Первая мировая война забрала по мобилизации половину русского населения Семиречья, остались старики, женщины да дети. Не успела закончиться первая мировая, как пришло национально – освободительное восстание против колониального гнёта российского империализма, опять резня, опять потери, но теперь уже до детей, стариков и женщин. Затем банды Алаш–орды – опять против русских, затем белые и красные играют в войнушки – революция называется, бьют русские друг друга.
Когда автор, готовя эту книгу, человек, родившийся после Великой Отечественной войны, приехал в родное село Герасимовка, нашёл там, в 2010 году – 127 дворов, и вместо домов - кучи земли заросшей бурьяном. В 1910 году согласно архиву было 2500 дворов.
Семья Петра Ивановича понесла небольшие жертвы во время так называемого национально-освободительного восстания. Пётр без скандала отдавал, что хотелось взять восставшим националистам, он знал кочевников лучше, чем его жена Ксения. Пришло известие, что в Николаевке убили его друга пимоката Данилу с женой Сусанной, когда они даже не выходили на улицу, боясь навлечь на себя беду.

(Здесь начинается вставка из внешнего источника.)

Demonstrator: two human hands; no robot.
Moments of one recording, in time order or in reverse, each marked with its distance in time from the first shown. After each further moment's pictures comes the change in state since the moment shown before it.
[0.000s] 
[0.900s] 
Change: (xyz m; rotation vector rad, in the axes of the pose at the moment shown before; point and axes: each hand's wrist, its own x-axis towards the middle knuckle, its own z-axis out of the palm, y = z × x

Тяжёлым был год шестнадцатый, семнадцатый, но самым жутким был год восемнадцатый. Весной 1918 года на Семиречье пришли белогвардейские банды Дутова и Анненкова. Дутов взял южнее, а северную часть Семиречья контролировал Анненков, и топтались на одном месте до весны 1920 года. Когда пришла белая гвардия, за ворота ушли быки рабочие, коровы – их реквизировали белогвардейцы, они тоже любили мясо говядину. Теперь в усадьбе Петра Ивановича ходило только полтора или два десятка кур. Собак не было – часть забрали, часть порастреляли, да и охранять теперь уже нечего было. С приходом белогвардейцев с усадьбы ушли Мамырбек с женой. А Чигирбай с женой ушёл, когда забрали с усадьбы последний скот. Белогвардейцы неоднократно наведывались к Петру Ивановичу, просили, требовали денег, драгоценностей, но он не мог дать того, чего не имел уже и сам. Валька, видя такое дело, ушла с усадьбы неизвестно куда. Аннушка посоветовалась с Клавдией, Клавдия обещала присматривать за детьми Петра Ивановича, за заболевшим Петром самим и Ксенией.

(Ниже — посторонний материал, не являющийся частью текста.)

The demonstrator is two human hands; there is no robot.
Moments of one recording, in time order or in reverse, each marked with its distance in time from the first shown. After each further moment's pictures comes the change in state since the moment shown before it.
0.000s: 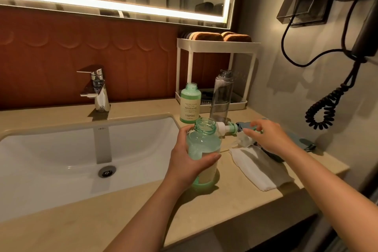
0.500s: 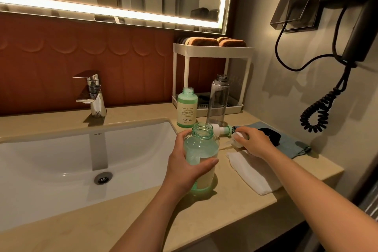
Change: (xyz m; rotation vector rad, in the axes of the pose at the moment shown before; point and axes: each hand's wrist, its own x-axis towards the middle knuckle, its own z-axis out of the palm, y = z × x) left_hand -0.001 -0.001 0.001 -0.004 0.007 0.007; right_hand 0.021 0.007 0.029 0.060 -0.057 -0.032
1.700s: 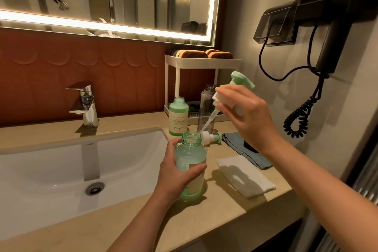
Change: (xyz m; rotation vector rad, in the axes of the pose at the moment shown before) left_hand 0.000 0.000 0.001 -0.020 0.000 0.009; right_hand -0.066 -0.089 -0.081 0.024 0.634 -0.823
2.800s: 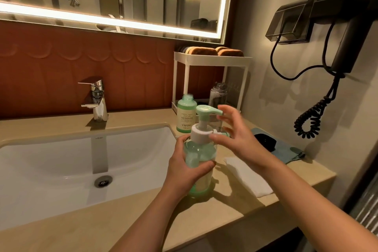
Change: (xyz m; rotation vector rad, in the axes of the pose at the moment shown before) left_hand -0.002 -0.002 -0.002 0.040 0.004 -0.020; right_hand -0.034 -0.023 0.032 0.748 -0.407 0.615
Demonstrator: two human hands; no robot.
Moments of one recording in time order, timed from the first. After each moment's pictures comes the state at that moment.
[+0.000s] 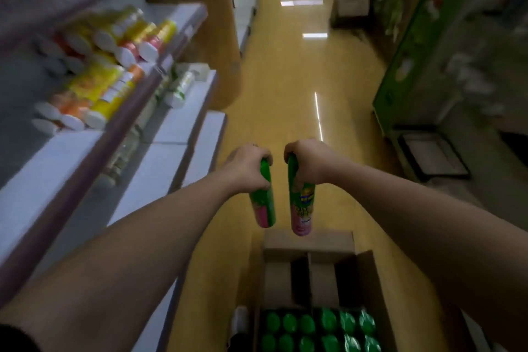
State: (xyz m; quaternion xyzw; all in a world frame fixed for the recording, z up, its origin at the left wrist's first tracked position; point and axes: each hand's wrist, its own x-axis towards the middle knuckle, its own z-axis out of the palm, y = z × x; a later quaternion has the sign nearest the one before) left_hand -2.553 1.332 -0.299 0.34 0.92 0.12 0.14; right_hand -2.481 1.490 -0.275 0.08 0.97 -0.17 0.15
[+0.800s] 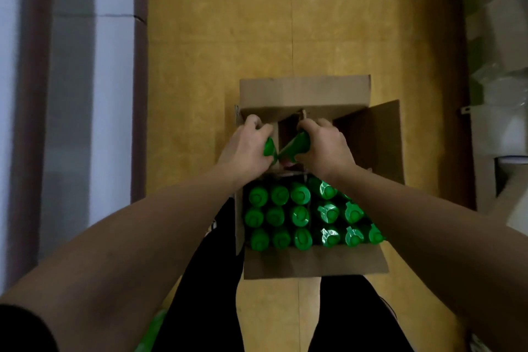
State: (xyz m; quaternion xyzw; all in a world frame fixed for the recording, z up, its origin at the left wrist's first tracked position) left_hand -2.464 1.322 -0.728 0.32 0.89 0.12 0.30; right_hand -2.367 1.474 -0.705 0.25 0.90 -0.29 0.19
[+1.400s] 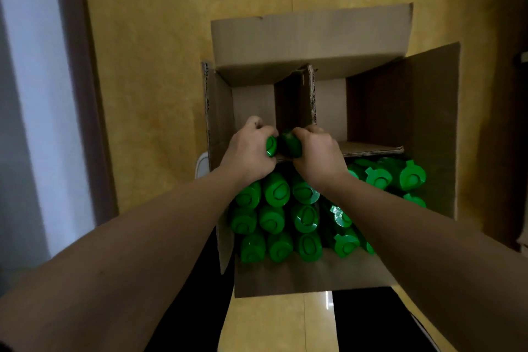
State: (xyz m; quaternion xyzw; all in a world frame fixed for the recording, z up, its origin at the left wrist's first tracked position) left_hand -2.438 1.332 -0.895 0.26 0.85 0.15 0.42; right_hand -2.340 1.463 -0.887 0.27 0.88 -0.29 0.27
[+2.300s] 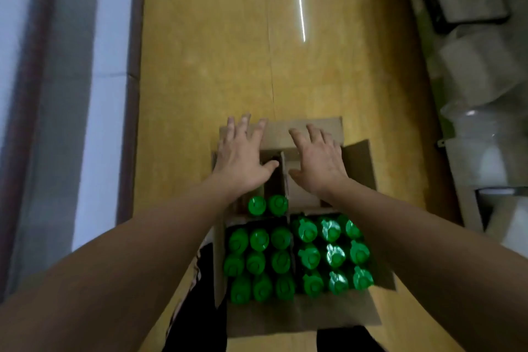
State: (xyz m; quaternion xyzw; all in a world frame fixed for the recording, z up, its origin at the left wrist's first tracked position) left_hand -2.483 1.407 -0.702 0.31 0.91 0.08 0.26; right_hand -2.379 1.546 -0.703 0.24 0.94 -0.16 0.20
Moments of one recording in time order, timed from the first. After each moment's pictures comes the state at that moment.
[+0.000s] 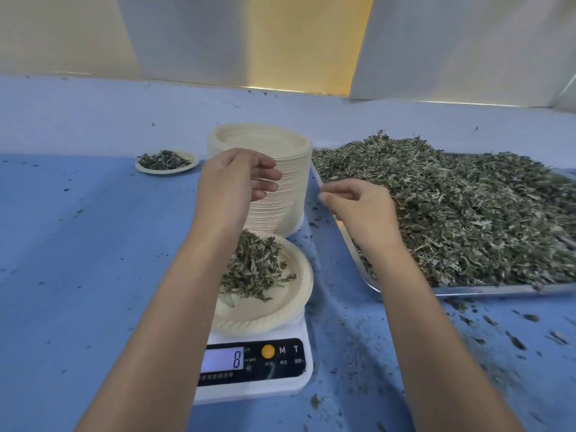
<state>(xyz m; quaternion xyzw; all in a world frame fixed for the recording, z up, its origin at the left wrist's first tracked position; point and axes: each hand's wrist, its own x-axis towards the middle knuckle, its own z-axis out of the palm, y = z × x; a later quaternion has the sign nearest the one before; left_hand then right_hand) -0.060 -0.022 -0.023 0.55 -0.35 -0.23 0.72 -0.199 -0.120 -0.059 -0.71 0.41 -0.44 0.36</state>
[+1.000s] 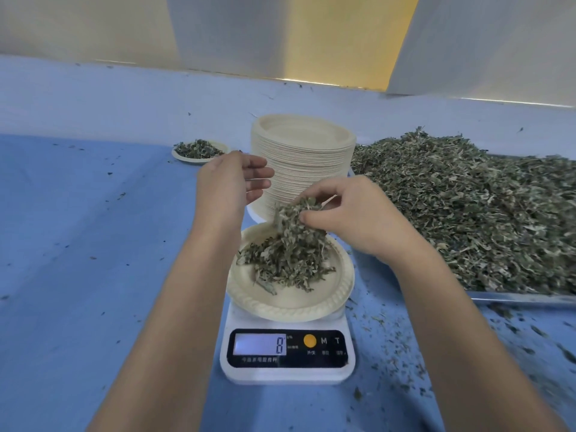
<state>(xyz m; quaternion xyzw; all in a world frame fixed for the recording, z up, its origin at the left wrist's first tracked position) -0.021 0.006 -0.033 0.55 -0.24 -0.26 0.75 -0.162 -0.072 -0.041 -0.86 0.28 -0.28 0.31</state>
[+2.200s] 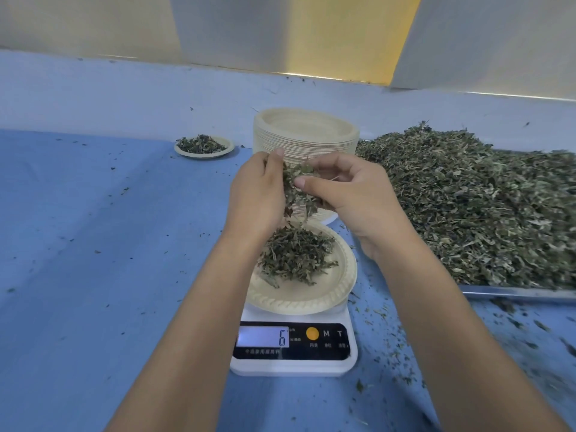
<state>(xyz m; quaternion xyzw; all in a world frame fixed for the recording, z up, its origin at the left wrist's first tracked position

Пётр заболел неожиданно: у него поднялась высокая температура, озноб, он впал в беспамятство, бредил. Приглашенный врач констатировал у Петра Ивановича тяжёлую заразную болезнь – брюшной тиф, распространённую среди бойцов белогвардейцев банды Анненкова. Переносчиком этого заболевания, как пояснил врач, является обычная платяная вша. Заразиться он мог от белогвардейцев, когда они приходили к нему реквизировать скот или когда белогвардейцы неоднократно наведывались, требуя денег, драгоценностей. Клавдии врач дал задание не контактировать с больным, поскольку она ухаживала за детьми.

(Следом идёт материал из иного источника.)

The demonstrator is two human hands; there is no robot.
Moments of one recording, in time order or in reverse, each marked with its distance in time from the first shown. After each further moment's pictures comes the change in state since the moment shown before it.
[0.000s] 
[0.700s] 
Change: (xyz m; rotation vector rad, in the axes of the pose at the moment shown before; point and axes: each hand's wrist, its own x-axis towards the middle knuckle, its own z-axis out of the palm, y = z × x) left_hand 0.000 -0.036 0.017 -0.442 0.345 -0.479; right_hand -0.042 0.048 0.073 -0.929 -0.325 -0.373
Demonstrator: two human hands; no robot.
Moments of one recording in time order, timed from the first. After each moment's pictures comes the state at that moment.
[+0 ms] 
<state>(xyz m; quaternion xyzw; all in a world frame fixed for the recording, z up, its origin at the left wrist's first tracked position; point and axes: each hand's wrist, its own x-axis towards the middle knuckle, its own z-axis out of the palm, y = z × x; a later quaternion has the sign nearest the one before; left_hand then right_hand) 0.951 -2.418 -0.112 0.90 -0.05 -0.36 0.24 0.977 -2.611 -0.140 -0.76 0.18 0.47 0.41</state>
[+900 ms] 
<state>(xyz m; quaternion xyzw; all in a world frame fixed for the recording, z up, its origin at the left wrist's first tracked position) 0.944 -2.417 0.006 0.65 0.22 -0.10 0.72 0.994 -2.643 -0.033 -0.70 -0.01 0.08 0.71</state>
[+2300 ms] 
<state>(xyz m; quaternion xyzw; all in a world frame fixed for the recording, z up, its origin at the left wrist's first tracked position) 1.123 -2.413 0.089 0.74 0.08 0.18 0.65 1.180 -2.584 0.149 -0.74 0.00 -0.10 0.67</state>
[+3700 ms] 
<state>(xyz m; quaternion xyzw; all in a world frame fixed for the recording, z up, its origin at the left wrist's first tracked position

Обязанности сестры-милосердия взяла на себя жена, Ксения, добровольно. Она клятвенно обещала ухаживать за ним, давать ему медикаменты, лечить его. Но оказалось, как пояснил врач, метода лечения медикаментозного нет, а есть народный опыт. Заболевшего тяжелой заразной болезнью изолируют, сорок дней он не должен принимать никакой пищи, кроме как по столовой ложке три раза в день кипячёной воды. А лечение состоит в том, что на теле больного ловят живых вшей, закатывают их в хлебный мякиш величиной со спичечную головку, и дают проглатывать больному ежедневно, увеличивая по количеству. Таким образом, вша, насосавшись заразной крови больного, нафаршированная заразным началом, попадая в желудочно-кишечный тракт больного, переваривается, а на организм действует как вакцина, обеспечивая выработку антител, ускоряя выздоровление организма.